**Exercise brief**
Across the material below, say how many lines contain the string "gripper", and add no other words.

————————

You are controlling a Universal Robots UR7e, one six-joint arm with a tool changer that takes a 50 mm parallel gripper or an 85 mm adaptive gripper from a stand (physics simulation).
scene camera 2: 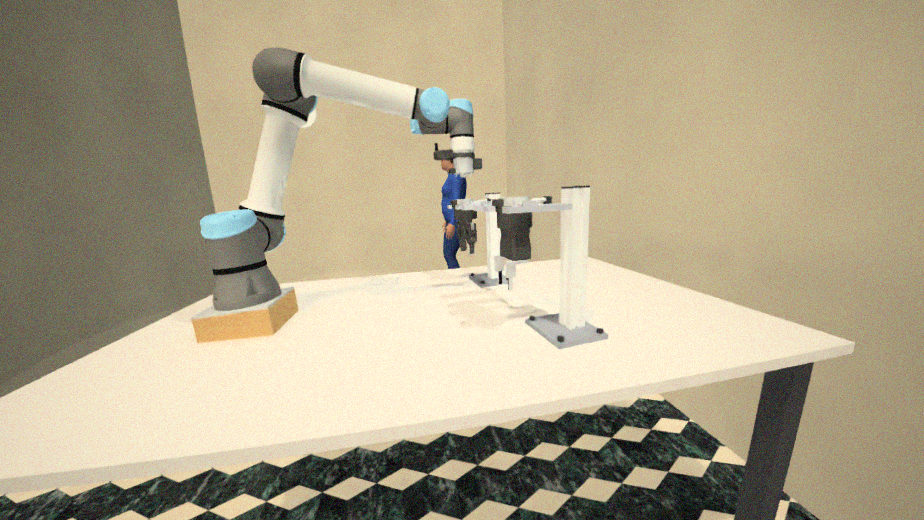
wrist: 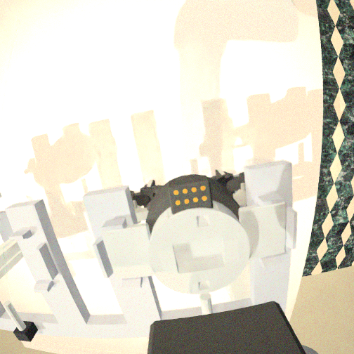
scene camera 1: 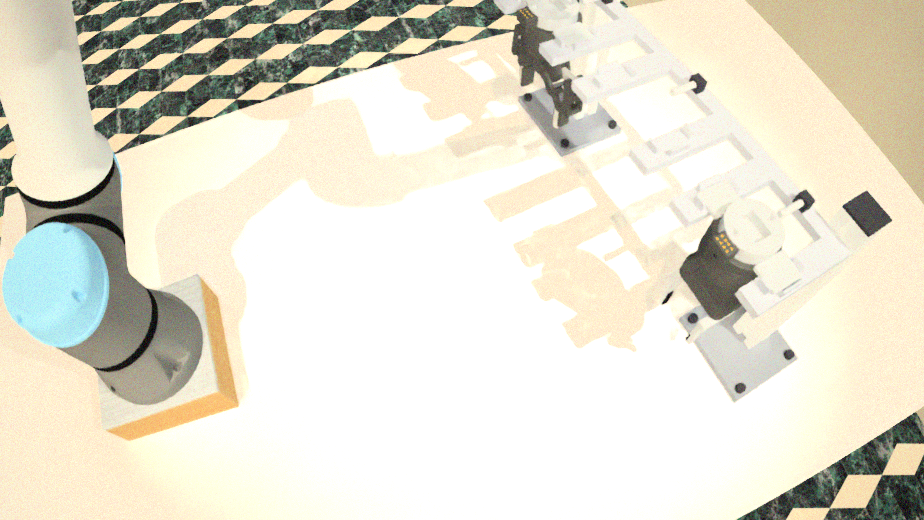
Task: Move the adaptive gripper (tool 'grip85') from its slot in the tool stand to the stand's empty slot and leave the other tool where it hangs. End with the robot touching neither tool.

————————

**Finished task**
2